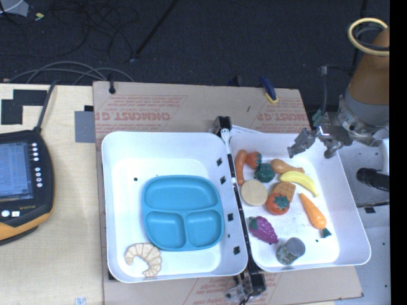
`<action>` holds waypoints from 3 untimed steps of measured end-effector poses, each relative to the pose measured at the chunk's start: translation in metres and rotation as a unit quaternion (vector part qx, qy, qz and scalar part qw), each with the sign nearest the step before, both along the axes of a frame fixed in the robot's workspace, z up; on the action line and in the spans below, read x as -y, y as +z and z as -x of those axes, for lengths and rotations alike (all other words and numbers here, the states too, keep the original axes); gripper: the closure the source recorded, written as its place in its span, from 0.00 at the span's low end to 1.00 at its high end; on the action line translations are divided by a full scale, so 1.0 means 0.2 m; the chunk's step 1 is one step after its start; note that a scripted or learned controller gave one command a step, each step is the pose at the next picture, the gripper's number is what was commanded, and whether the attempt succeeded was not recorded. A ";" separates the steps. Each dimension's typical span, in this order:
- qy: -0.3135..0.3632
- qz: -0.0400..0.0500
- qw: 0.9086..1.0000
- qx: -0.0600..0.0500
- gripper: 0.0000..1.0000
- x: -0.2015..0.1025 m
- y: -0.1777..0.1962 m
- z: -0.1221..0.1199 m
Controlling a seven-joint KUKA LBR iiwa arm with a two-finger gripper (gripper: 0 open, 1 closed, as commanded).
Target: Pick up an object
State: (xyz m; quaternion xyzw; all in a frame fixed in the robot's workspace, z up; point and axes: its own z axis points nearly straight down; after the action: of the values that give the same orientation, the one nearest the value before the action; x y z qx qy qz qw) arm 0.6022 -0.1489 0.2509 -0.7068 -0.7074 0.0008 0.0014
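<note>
The open, empty end effector (315, 143) hovers just beyond the banana (300, 180), at the right bin's (353, 234) far edge, apparently approaching; next it must descend onto one toy.

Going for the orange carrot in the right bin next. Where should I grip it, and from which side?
Grip the carrot across its middle, coming straight down from above with the hand. It lies flat and slanted, thick end toward the banana, with bare bin floor along both long sides, so fingers closing across its narrow width should fit.
</note>
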 end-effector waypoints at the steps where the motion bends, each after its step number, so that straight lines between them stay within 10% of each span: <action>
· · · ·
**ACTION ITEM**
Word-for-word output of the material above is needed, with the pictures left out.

**SOLUTION BELOW**
`<action>` holds waypoints from 3 untimed steps of measured end-effector poses, each relative to the pose measured at the chunk's start: translation in metres and rotation as a unit quaternion (vector part qx, qy, qz and scalar part qw), each with the sign nearest the step before, both along the axes of a frame fixed in the robot's workspace, z up; on the action line and in the spans below, read x as -y, y as +z and z as -x of those axes, for lengths and rotations alike (all other words and numbers here, the states too, keep the original axes); gripper: the closure the source recorded, written as its place in its span, from 0.00 at the span's low end to 1.00 at its high end; on the action line translations are divided by a full scale, so 1.0 means 0.2 m; the chunk's step 1 is one step after its start; note that a scripted or learned controller gave one command a step, each step is the pose at the next picture, the gripper's number is what was commanded, and whether the attempt succeeded was not recorded. A ";" separates the steps. Each dimension's typical span, in this order:
- qy: -0.3135..0.3632
- qz: -0.0400..0.0500
- qw: 0.9086..1.0000
- qx: -0.0600..0.0500
- gripper: 0.0000..1.0000
- x: -0.2015..0.1025 m
- y: -0.1777..0.1962 m
- z: -0.1221..0.1199 m
Controlling a seven-joint KUKA LBR iiwa arm with a two-finger gripper (gripper: 0 open, 1 closed, as commanded).
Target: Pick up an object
State: (xyz m; quaternion xyzw; all in a frame fixed in the robot's workspace, z up; point and axes: its own z axis points nearly straight down; after the action: of the values that give the same orientation, the one nearest the value before the action; x y z qx qy qz qw) arm 0.6022 -0.1489 0.2509 -0.7068 -0.7074 0.0008 0.0014
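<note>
The open, empty end effector (315, 143) hovers just beyond the banana (300, 180), at the right bin's (353, 234) far edge, apparently approaching; next it must descend onto one toy.

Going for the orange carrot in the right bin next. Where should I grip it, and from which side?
Grip the carrot across its middle, coming straight down from above with the hand. It lies flat and slanted, thick end toward the banana, with bare bin floor along both long sides, so fingers closing across its narrow width should fit.
</note>
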 end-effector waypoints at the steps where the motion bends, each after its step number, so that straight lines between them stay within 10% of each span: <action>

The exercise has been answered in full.